Machado homers twice, ponders offseason surgery

September 12th, 2023

LOS ANGELES -- Some days, ’s right elbow barks worse than others. The Padres’ star third baseman did not play on Sunday afternoon in Houston. On Monday night at Dodger Stadium, he launched two homers as San Diego came from behind to beat Los Angeles, 11-8.

What’s the difference between the two?

“Just flip a coin,” Machado said. “Honestly, at this point of the year, it’s just flip a coin. You just don’t know.”

Said Padres manager Bob Melvin: “It’s more how he feels. When he has a bad day, we don’t [play him]. When he has a good day, we do.”

That, of course, is not a tenable way to go about things. Machado has been hampered by tennis elbow for parts of the past two seasons. It has gotten significantly worse over the past month, as Machado has been relegated to duty as the designated hitter.

Could surgery be awaiting Machado in the offseason? He was asked that question directly following Monday’s game, and responded thusly:

“Probably. It's a consideration. We're looking at all avenues and seeing what we can do to try to get this fixed and get it better.”

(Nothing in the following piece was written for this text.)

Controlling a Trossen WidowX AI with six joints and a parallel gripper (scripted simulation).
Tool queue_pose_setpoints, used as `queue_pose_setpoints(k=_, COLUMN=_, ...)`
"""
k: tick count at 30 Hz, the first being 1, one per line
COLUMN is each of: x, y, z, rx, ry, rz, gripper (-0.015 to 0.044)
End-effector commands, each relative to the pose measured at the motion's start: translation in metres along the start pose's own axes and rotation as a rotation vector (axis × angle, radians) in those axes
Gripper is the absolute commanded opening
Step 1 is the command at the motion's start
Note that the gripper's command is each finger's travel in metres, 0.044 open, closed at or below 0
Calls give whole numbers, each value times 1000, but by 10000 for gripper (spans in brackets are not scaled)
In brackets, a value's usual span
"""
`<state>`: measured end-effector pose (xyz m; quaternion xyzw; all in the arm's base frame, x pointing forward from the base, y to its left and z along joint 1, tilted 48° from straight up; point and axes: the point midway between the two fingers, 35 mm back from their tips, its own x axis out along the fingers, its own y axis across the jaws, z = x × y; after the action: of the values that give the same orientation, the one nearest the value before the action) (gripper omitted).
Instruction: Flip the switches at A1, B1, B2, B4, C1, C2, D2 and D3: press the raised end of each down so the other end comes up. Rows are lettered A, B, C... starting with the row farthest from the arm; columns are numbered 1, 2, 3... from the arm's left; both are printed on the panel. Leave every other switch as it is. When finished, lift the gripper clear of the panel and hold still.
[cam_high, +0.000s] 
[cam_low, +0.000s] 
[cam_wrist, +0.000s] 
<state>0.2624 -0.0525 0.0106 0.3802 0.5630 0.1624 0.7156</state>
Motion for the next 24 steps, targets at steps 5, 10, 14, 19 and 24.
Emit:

Machado didn’t get into specifics about a potential operation. It’s too early to say, and his focus is presently on the remainder of the 2023 season. But tennis elbow -- or lateral epicondylitis -- is an injury unrelated to the ulnar collateral ligament. Any procedure would likely come with a significantly quicker recovery time than Tommy John surgery.

That much seems to be evident in the Padres’ plight and Machado’s decision-making. San Diego sits well outside the playoff picture, alive only mathematically. If Machado feared that surgery would linger into 2024, there would be little reason to delay it.

Instead, Machado stubbornly insists on playing, despite a season in which the Padres appear destined to fall well short of their lofty goals.

“We’re professionals,” Machado said. “... I’m an athlete. We train for this all year, and whenever you’re in this position, you just go out there and compete, no matter what it is.”

Machado’s Monday heroics aside, his performance this season hasn’t been up to his usual high standards. After signing an 11-year contract in February to remain in San Diego, Machado has posted a .775 OPS -- well below his .855 mark from his first four years with the Padres.

Then again, Machado has been hit hard by injuries. He dealt with some minor back trouble in April. In May, he was hit by a pitch that fractured a bone in his hand, forcing him to the injured list for the first time in nine years.

And now, a recurrence of the tennis elbow that also bothered Machado in the middle of the 2022 season. He played through it then, missing only a couple games. When it flared up a year later, he and the Padres hoped the injury would be manageable.

It has proven trickier this time around.

Now, the Padres sit eight games back in the NL Wild Card race with 17 games to play -- not to mention four teams ahead of them that they’d need to jump to reach the playoffs. There seems to be little to gain by playing Machado, though he has been insistent that while even a faint mathematical hope remains, he wants to be in the lineup.

So that’s his plan for now.

“We’ll see what happens,” Machado said. “But as of now, I’m playing. Got to go out there and try to win some games.”

The Padres did precisely that on Monday night, the type of thrilling game that was decided in the late innings that they haven’t won very often this season. They trailed by five runs after three, when Machado opened the fourth inning with a laser of a home run into the left-field pavilion.

It sparked a comeback win that proved to be the Padres’ biggest of the season. They had once overcome a four-run deficit, and that came in the Mexico City altitude against the Giants.

But after Machado’s two-run blast in the sixth inning cut the deficit to one, Matthew Batten tied the game with a single. Then, in the ninth, Juan Soto capped the comeback with a moonshot of a go-ahead three-run homer (and a similarly towering bat flip). It proved decisive.

“Just huge,” Machado said. “Being down by that many runs, and then we keep fighting the whole game, even to the end. It was a good one, for sure.”